Airbus’ strategy is being redrafted
PARIS — Airbus Chief Executive Louis Gallois is drawing up compromise restructuring proposals after the main German shareholder blocked a plan designed to help the aircraft maker cope with costly production delays, people familiar with the discussions said Tuesday.
Tuesday’s scheduled launch of the long-awaited Power8 strategy was called off after representatives of DaimlerChrysler refused to endorse the plan at a Sunday board meeting of Airbus parent company European Aeronautic Defense & Space Co. The defense group said talks had stalled over where to build the A350 XWB, a planned rival to Boeing Co.’s 787.
Gallois, a Frenchman who also serves as co-CEO of EADS, has agreed to make changes to the plan, two people with knowledge of the talks said.
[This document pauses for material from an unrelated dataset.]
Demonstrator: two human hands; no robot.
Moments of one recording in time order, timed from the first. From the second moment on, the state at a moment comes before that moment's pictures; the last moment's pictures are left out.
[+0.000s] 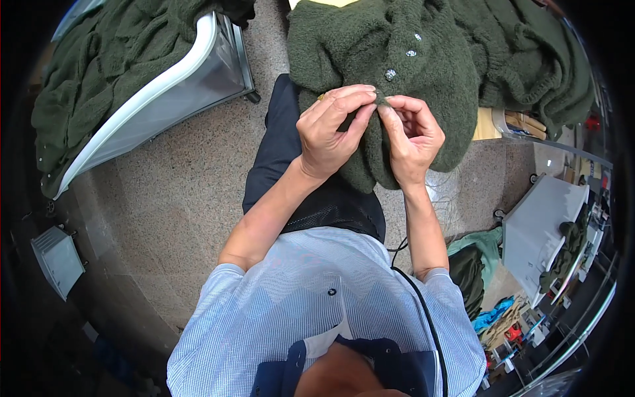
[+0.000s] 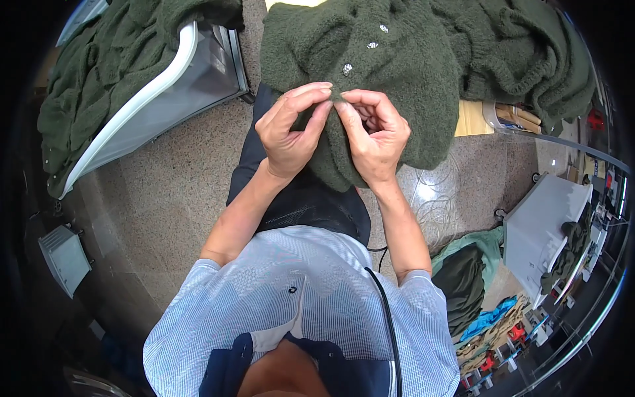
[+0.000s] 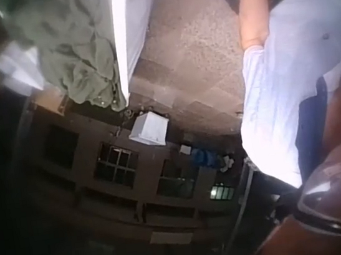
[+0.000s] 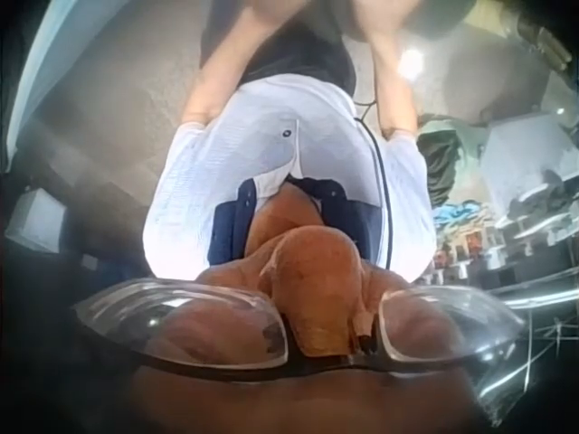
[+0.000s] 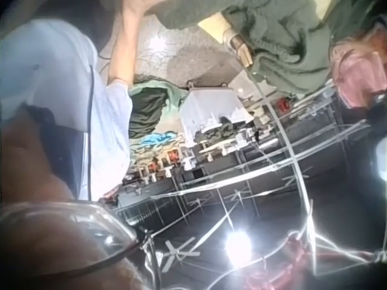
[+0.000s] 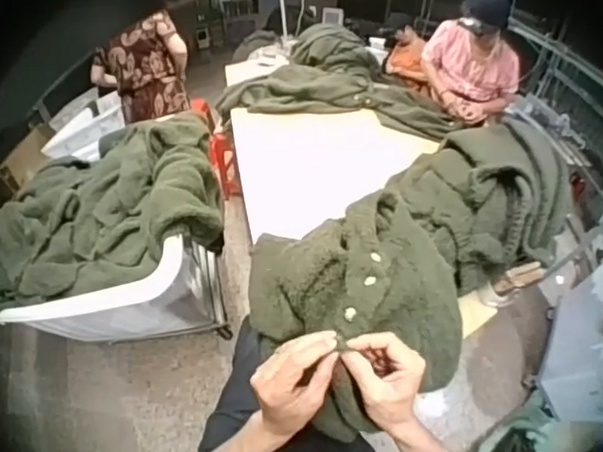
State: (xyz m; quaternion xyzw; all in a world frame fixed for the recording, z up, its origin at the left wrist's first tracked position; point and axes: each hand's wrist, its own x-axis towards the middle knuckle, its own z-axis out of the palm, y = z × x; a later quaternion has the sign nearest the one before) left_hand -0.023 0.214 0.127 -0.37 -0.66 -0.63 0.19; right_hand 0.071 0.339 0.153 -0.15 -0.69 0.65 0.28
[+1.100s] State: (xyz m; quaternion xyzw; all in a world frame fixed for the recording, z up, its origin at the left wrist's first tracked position) left_hand -0.041 0.199 0.140 -0.38 -0.65 -0.66 0.11; right_hand 0.067 0.351 0.153 -0.08 -0.80 0.50 0.31
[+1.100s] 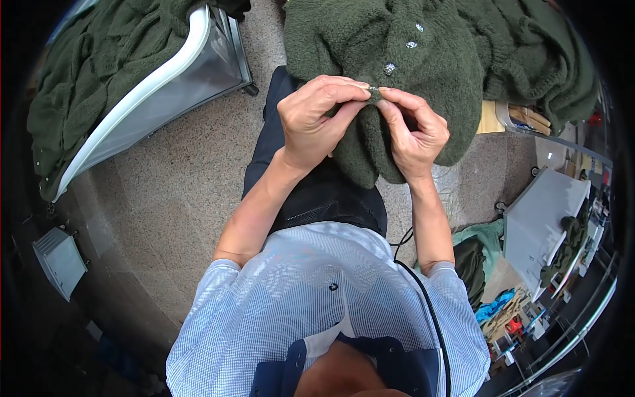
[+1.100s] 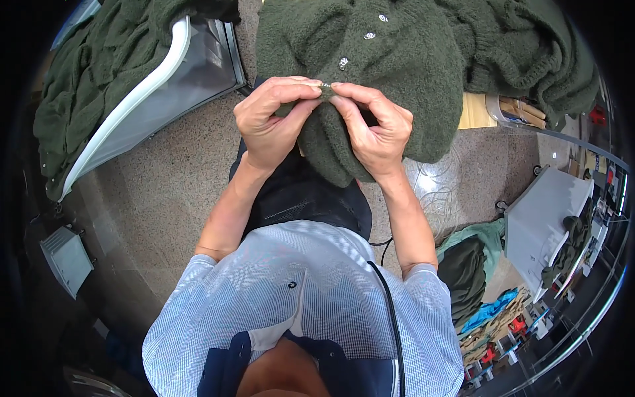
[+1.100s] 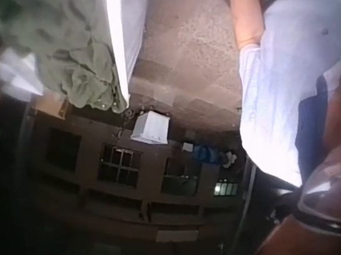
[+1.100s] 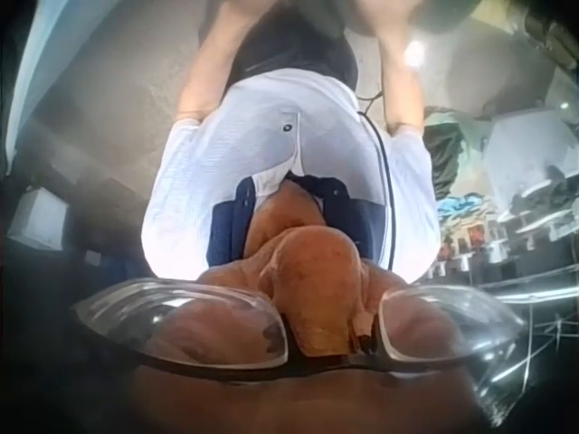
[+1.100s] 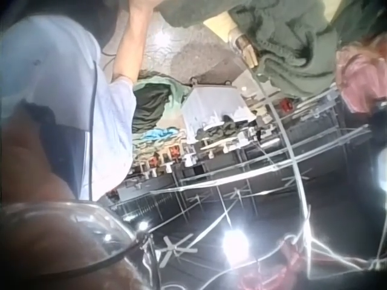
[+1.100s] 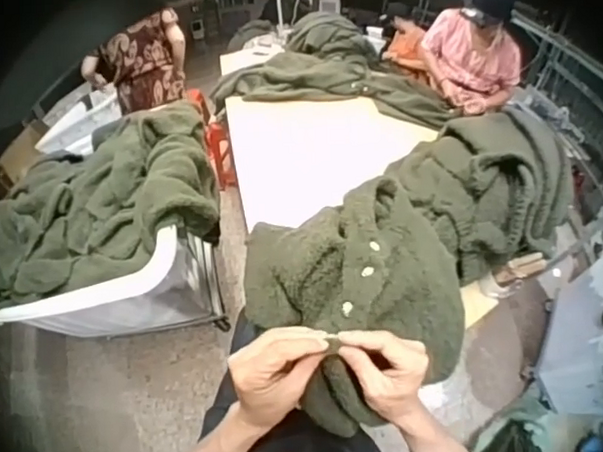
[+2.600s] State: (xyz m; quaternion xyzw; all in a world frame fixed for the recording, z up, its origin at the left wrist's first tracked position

Toulouse, France-based Airbus is struggling to recover from a costly two-year delay to its double-decker A380 super-jumbo program while funding development of the A350, its answer to the 787’s runaway success in the lucrative market for long-range, mid-size planes.
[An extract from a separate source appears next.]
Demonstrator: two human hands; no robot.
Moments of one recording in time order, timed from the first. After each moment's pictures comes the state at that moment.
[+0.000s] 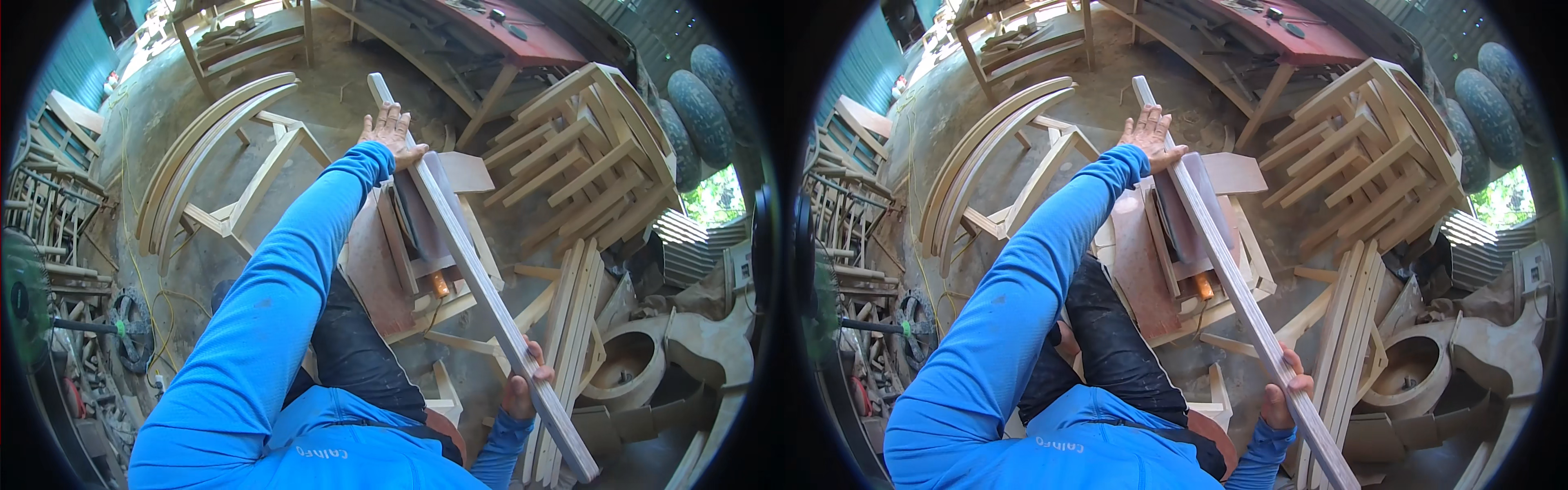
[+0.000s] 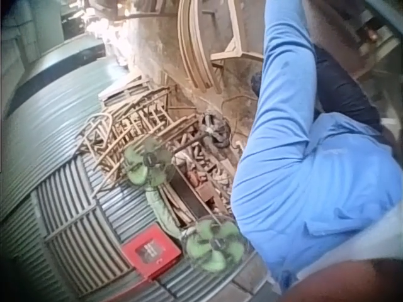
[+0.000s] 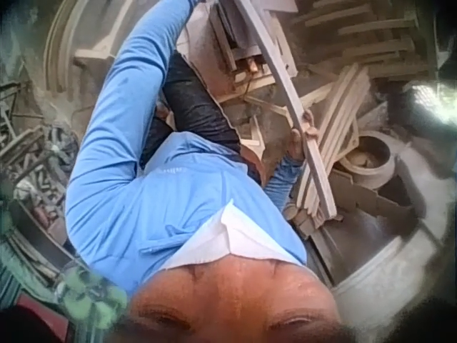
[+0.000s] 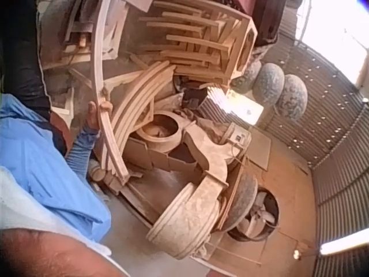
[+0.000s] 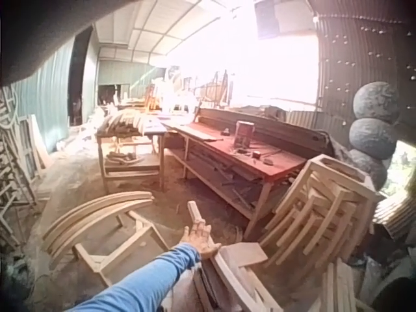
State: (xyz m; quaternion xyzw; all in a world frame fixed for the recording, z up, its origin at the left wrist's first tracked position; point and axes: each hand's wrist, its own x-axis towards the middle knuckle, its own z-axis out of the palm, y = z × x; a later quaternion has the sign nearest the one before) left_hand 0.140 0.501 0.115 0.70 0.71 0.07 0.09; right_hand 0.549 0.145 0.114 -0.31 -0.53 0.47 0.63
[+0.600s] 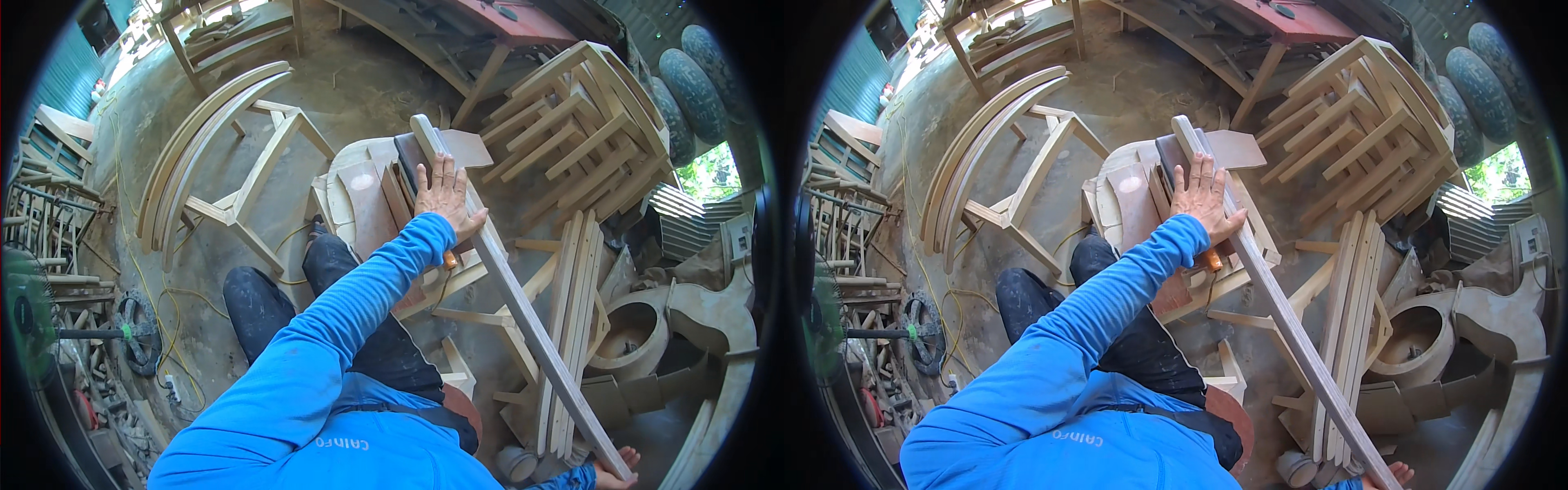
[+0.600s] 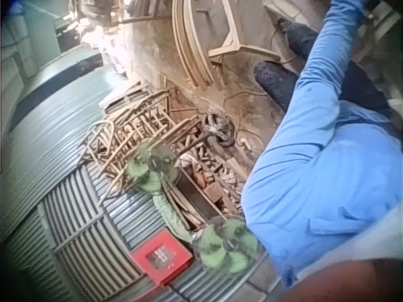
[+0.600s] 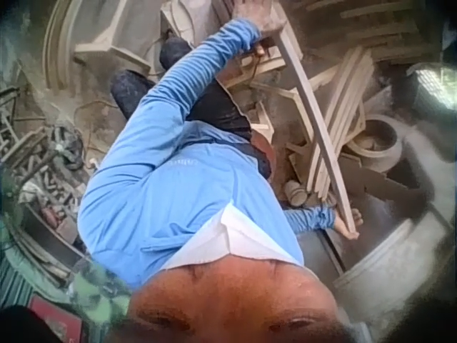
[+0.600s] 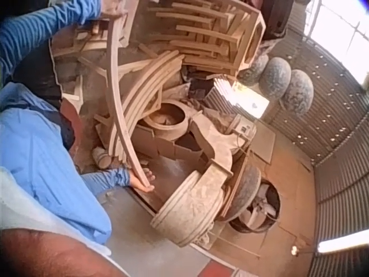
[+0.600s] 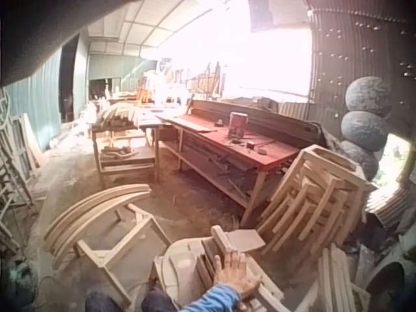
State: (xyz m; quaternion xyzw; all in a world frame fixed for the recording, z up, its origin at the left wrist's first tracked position) left_hand 0.277 0.358 0.107 0.72 0.67 0.15 0.12; right_hand 0.725 -0.030 0.263 -0.40 -0.12 -0.13 0.90
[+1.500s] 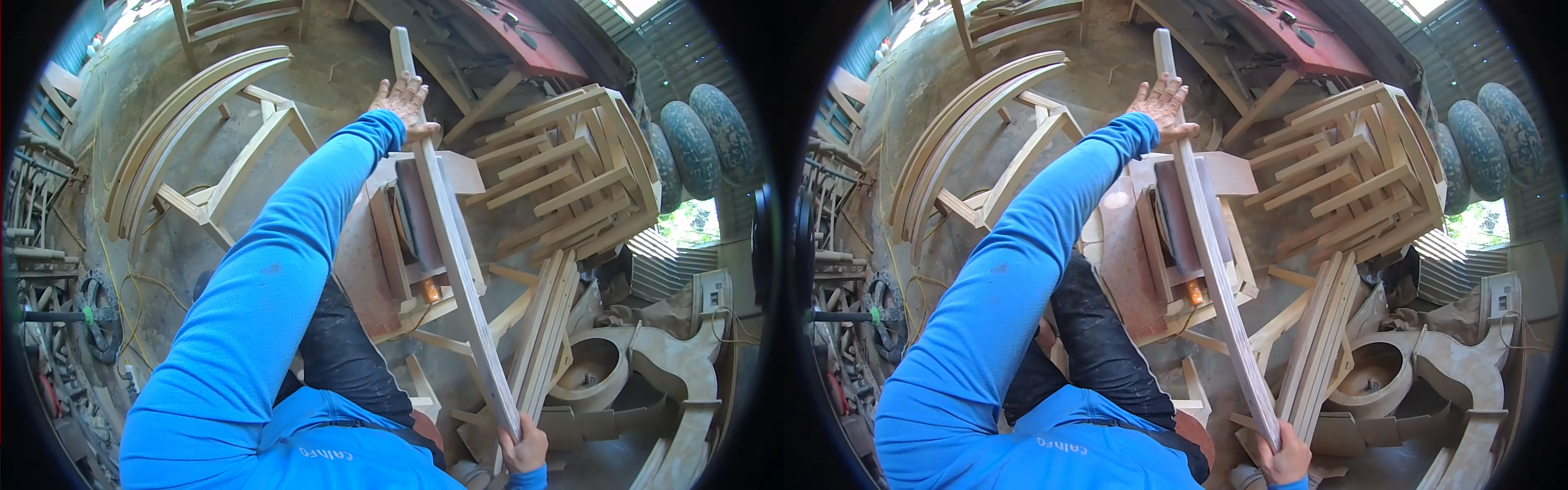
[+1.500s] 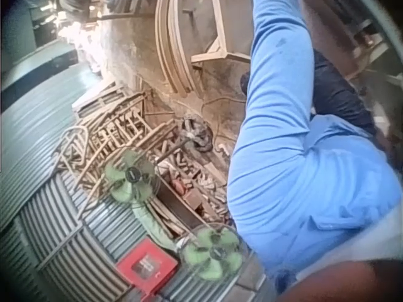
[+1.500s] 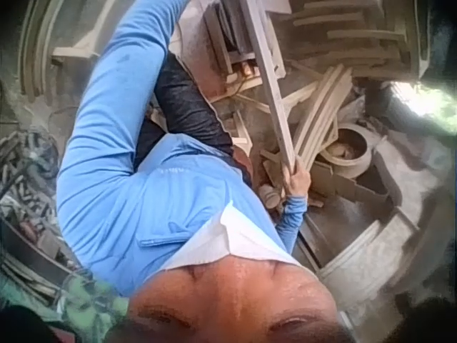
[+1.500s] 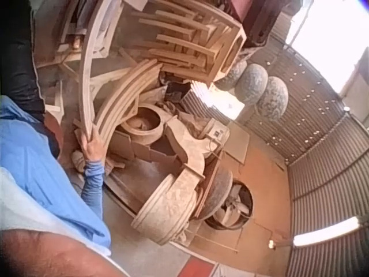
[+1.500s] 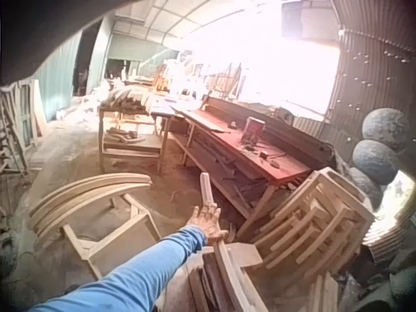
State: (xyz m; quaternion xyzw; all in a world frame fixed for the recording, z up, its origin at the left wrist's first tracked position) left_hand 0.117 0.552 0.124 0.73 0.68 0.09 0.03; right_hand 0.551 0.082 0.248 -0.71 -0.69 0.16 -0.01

The A380 production setbacks have wiped about 5 billion euros ($6.6 billion) off profit forecasts for 2006-10.
Among issues still to be resolved is the manufacture of carbon-composite A350 fuselage panels, which Gallois wanted to base outside Germany, the German official acknowledged -- a proposal that DaimlerChrysler so far has rejected.
The metal fuselages on current Airbus models are made at a plant in Nordenham, Germany, where 2,100 workers are employed. But the A350’s composite panels could be produced more cheaply at Airbus facilities in Spain or by suppliers outside Europe, some analysts say.
French Prime Minister Dominique de Villepin said Tuesday that Airbus was seeking to cut about 10,000 jobs, or almost 18% of the workforce, as reported by the French financial media over recent days.